§ ACTIVITY:
Output the records that follow, with every character intact.

§ Data items:
· · · ·

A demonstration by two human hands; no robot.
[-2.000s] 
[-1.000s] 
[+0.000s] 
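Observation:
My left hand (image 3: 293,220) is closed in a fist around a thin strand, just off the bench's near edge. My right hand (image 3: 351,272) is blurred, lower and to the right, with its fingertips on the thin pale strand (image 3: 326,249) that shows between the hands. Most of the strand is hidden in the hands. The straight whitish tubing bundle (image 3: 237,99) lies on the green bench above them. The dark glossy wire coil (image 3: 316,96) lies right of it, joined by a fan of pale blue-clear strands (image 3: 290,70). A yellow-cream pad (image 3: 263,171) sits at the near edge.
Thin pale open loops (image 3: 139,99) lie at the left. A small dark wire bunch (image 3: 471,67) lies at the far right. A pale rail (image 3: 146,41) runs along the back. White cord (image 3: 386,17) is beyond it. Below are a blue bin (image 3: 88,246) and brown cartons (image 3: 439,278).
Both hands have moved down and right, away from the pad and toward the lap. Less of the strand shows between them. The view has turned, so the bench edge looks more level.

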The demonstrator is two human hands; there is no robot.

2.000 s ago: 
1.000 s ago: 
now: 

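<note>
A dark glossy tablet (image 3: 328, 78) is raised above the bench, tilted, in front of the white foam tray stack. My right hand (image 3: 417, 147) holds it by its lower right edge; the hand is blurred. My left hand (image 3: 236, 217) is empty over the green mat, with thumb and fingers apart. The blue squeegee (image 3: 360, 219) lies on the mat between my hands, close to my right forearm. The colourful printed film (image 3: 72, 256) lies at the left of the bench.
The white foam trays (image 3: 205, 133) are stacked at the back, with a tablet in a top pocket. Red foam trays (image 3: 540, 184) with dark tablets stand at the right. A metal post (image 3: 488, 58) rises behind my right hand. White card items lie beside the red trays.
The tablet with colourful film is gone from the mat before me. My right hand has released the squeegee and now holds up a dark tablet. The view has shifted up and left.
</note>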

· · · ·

§ SOLVED PROBLEM:
A demonstration by two human hands; no robot.
[-2.000s] 
[-1.000s] 
[+0.000s] 
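Observation:
My left hand (image 3: 293,220) is closed in a fist around a thin strand, just off the bench's near edge. My right hand (image 3: 351,272) is blurred, lower and to the right, with its fingertips on the thin pale strand (image 3: 326,249) that shows between the hands. Most of the strand is hidden in the hands. The straight whitish tubing bundle (image 3: 237,99) lies on the green bench above them. The dark glossy wire coil (image 3: 316,96) lies right of it, joined by a fan of pale blue-clear strands (image 3: 290,70). A yellow-cream pad (image 3: 263,171) sits at the near edge.
Thin pale open loops (image 3: 139,99) lie at the left. A small dark wire bunch (image 3: 471,67) lies at the far right. A pale rail (image 3: 146,41) runs along the back. White cord (image 3: 386,17) is beyond it. Below are a blue bin (image 3: 88,246) and brown cartons (image 3: 439,278).
Both hands have moved down and right, away from the pad and toward the lap. Less of the strand shows between them. The view has turned, so the bench edge looks more level.
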
The demonstrator is two human hands; there is no robot.

2.000 s ago: 
1.000 s ago: 
now: 

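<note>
A dark glossy tablet (image 3: 328, 78) is raised above the bench, tilted, in front of the white foam tray stack. My right hand (image 3: 417, 147) holds it by its lower right edge; the hand is blurred. My left hand (image 3: 236, 217) is empty over the green mat, with thumb and fingers apart. The blue squeegee (image 3: 360, 219) lies on the mat between my hands, close to my right forearm. The colourful printed film (image 3: 72, 256) lies at the left of the bench.
The white foam trays (image 3: 205, 133) are stacked at the back, with a tablet in a top pocket. Red foam trays (image 3: 540, 184) with dark tablets stand at the right. A metal post (image 3: 488, 58) rises behind my right hand. White card items lie beside the red trays.
The tablet with colourful film is gone from the mat before me. My right hand has released the squeegee and now holds up a dark tablet. The view has shifted up and left.
</note>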

There is nothing more to the output.